Я искал в этой женщине счастья,
А нечаянно гибель нашел.
Я не знал, что любовь — зараза,
Я не знал, что любовь — чума.
Подошла и прищуренным глазом
Хулигана свела с ума.”
Чиж застыл, как истукан, и смотрел на меня с раскрытым ртом.
— Ну да, что-то это я и хотел. А это кто? Это твоя? А аккорды покажешь? — засыпал он меня вопросами, когда переварил поступившую информацию.
— Песня не моя. Называется, “Пой же, пой”. Кто придумал музыку — не знаю, автор строк, если мне не изменяет память, последний поэт деревни. То бишь — Есенин. Знаешь такого?
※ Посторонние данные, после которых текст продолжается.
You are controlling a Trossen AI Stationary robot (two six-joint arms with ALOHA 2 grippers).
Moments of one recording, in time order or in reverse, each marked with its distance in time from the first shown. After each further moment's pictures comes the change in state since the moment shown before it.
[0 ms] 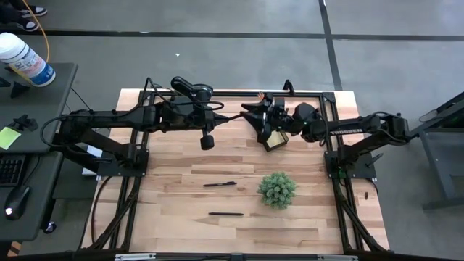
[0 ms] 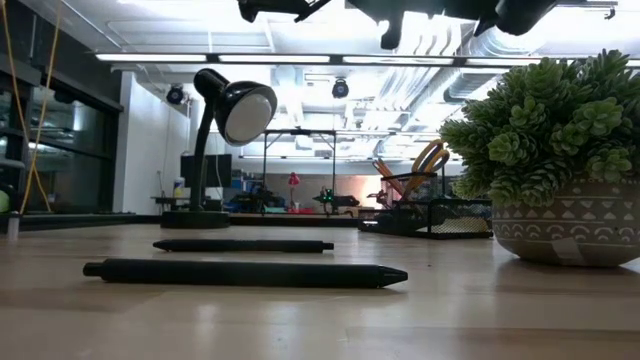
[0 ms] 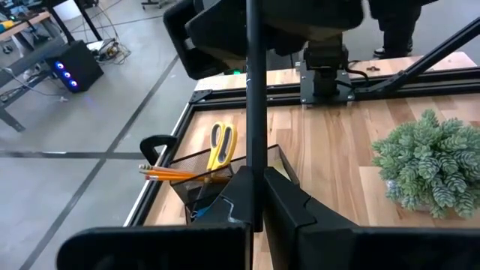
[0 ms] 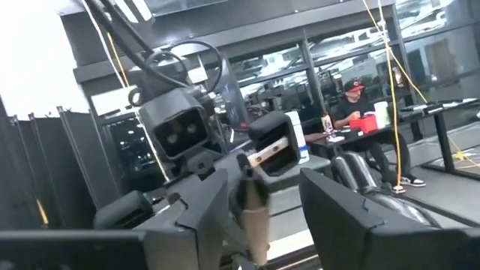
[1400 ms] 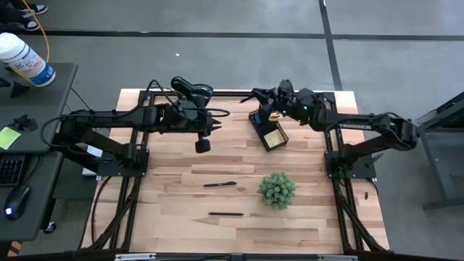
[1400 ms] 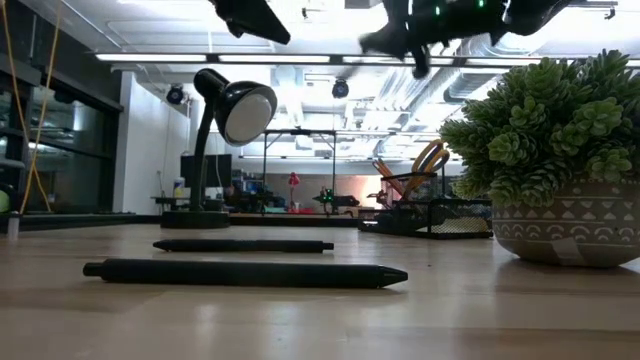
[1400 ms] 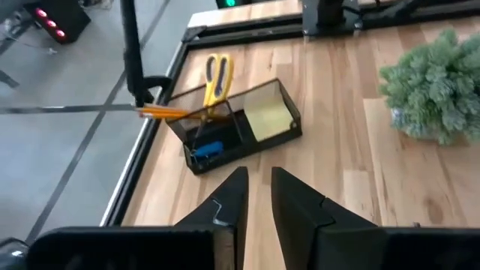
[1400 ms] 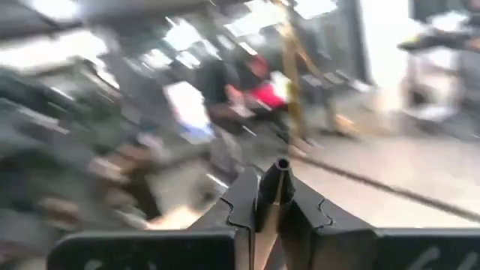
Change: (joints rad) left arm -0.001 0.001 -0.001 -0.204 -0.030 -0.003; right arm -0.179 -0.092 -0.002 -0.307 0.124 -0.015
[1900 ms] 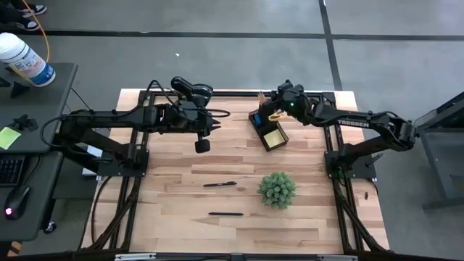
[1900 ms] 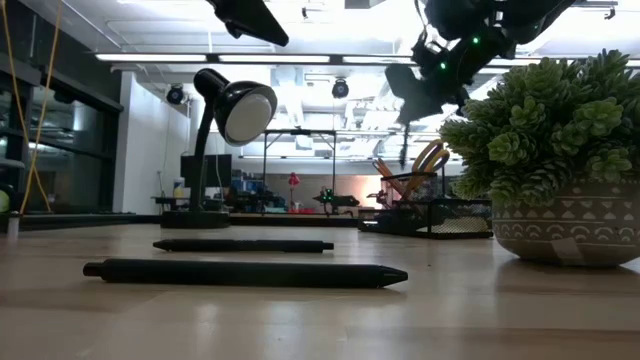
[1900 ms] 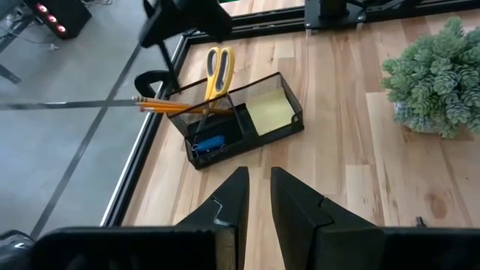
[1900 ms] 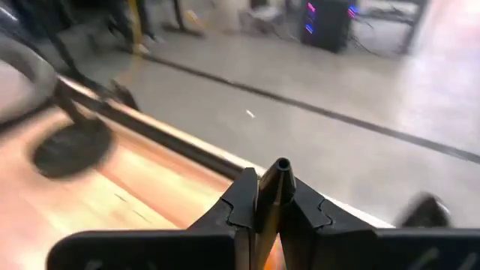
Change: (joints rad) left arm 0.000 0.000 0.000 -0.018 -0.012 -0.002; right arm -0.112 0.012 0.001 -0.516 0.333 0.029
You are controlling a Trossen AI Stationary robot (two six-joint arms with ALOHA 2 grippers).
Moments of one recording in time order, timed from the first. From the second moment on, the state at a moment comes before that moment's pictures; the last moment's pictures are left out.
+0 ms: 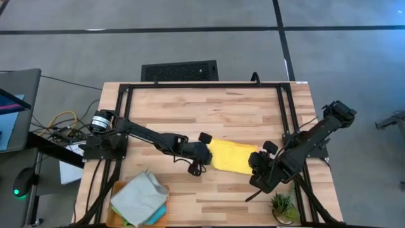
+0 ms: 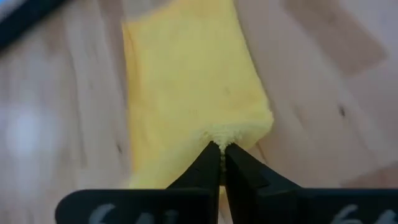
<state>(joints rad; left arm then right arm) -0.19 1.84 1.20 -0.17 -0.17 0.36 0.72 1.44 1.02 -1.02 0.46 1.04</state>
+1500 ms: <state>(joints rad) -0.11 2.36 2.06 -0.37 -0.03 0.88 0.88 1.44 1.11 -1.35 0.49 1.29</state>
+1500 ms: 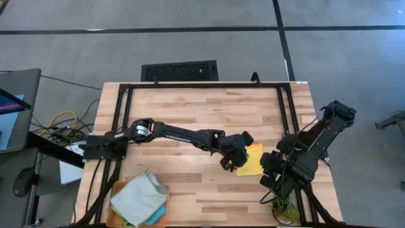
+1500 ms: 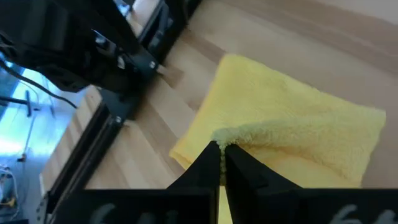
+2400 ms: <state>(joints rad) -0.21 2.35 2.22 -1.28 -0.23 0.36 0.75 1.47 1.05 -1.05 0.50 1.13</state>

— Чего? — не въехал малой.
— Ну, поэт такой. Известный. Он ещё про “Белую берёзу под моим окном, что принакрылась снегом, точно серебром” написал. Ты в школе это должен был учить, — охренел я от пробелов в знаниях отечественной классики. Тем более, по деревенской тематике.
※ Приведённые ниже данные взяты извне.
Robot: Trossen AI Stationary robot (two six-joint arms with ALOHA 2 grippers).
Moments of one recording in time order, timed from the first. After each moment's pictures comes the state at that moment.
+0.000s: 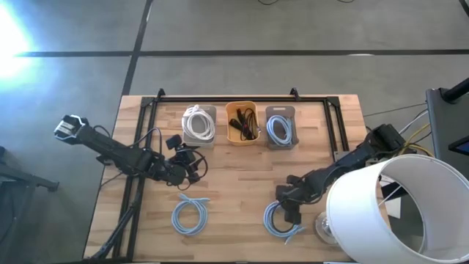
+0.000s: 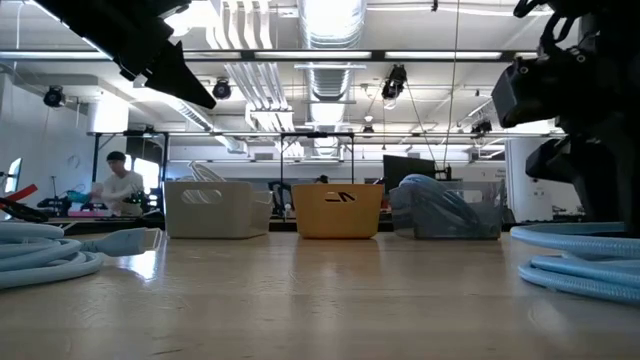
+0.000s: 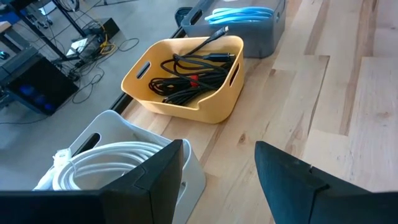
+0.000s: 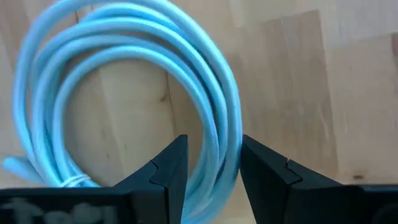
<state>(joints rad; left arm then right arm) -0.37 1.09 0.70 -0.37 -0.88 -0.34 0.48 1.59 0.82 -0.48 -0.05 0.73</state>
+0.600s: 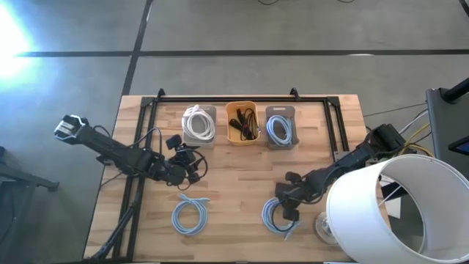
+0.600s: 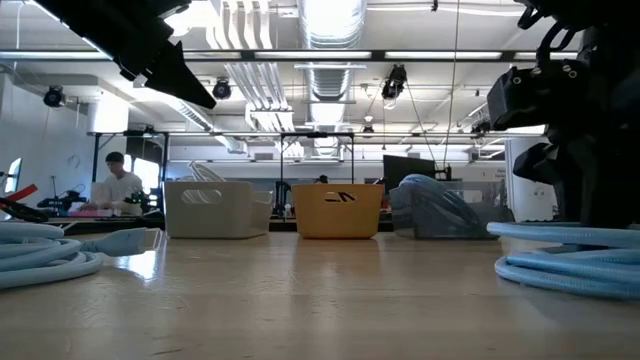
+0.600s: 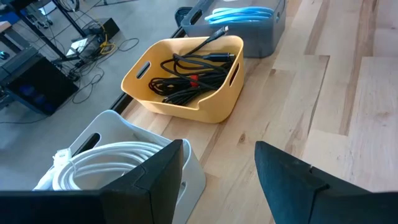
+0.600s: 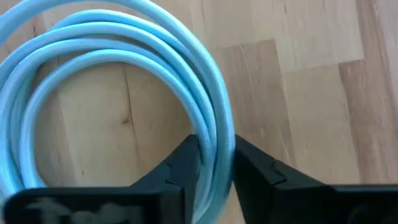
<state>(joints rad) -0.37 1.09 0.70 -0.37 -0.88 -0.34 0.48 1.59 0.77 -0.41 0.08 0.70</state>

— Про берёзу слышал, а про гитару нет, — взгрустнул малой.
— А ладно, забей, — усмехнулся я и срубил финальный на сегодня сорняк. — Поработали знатно, погнали творчески развиваться и морально разлагаться, — подмигнул я другану.
На сегодня наше моральное разложение заключалось в самогоне и исполнении самобытной музыки. Остальное, приелось как-то. Даже бабы.
Да и Чиж после избавления от мандавошек, как то к противоположному полу охладел. Или просто более разборчивым стал.
Страх взял верх над гормонами.
Кажется, так это по науке трактуется.
Заседание нашего “Колхозного панк-клуба” мы устроили на крылечке бабкиной бани. Удобное, я скажу вам, место. Никто нам не мешает, и мы никого не тревожим. Птички поют, огород зеленеет.
Красота.
И опять же, до погреба, в котором закусью разжиться можно, совершенно не далеко. А если перебрал, то в бане отлично выспаться можно. На скамейке спать неудобно, правда, ну так, когда в каждом глазу по нольпяхе плещется, на такие мелочи плевать.
Пока Чиж накрывал поляну, я сгонял за своей гитарой. А без неё никак. Музицировать и творчески развиваться же сегодня собрались.
Накатили по первой, потом по второй и разговор у нас пошел. Точнее песня пошла. Чиж мастерски подхватил акустику и нежно провел по струнам. Взял блатной аккорд и запел:
“Я лежу, на небо гляжу,
Образ твой на нём собирая.
Ведь тебя до сих пор я люблю.
Это я уж точно знаю.
Не могу тебя я забыть.
Не могу! Тебя везде вижу.
Я не знаю, как мне быть.
Я везде твой голос слышу”.
Заливался Чиж, старательно изображая чёткий пацанский голос. Такой, слегка гнусавый, слегка не смелый, но вызывающий трепет наивных женских сердец.
— Припева ещё нет, я сразу второй куплет начну, — не переставая наигрывать мелодию, подмигнул мне малой. — Он мне больше всего нравится.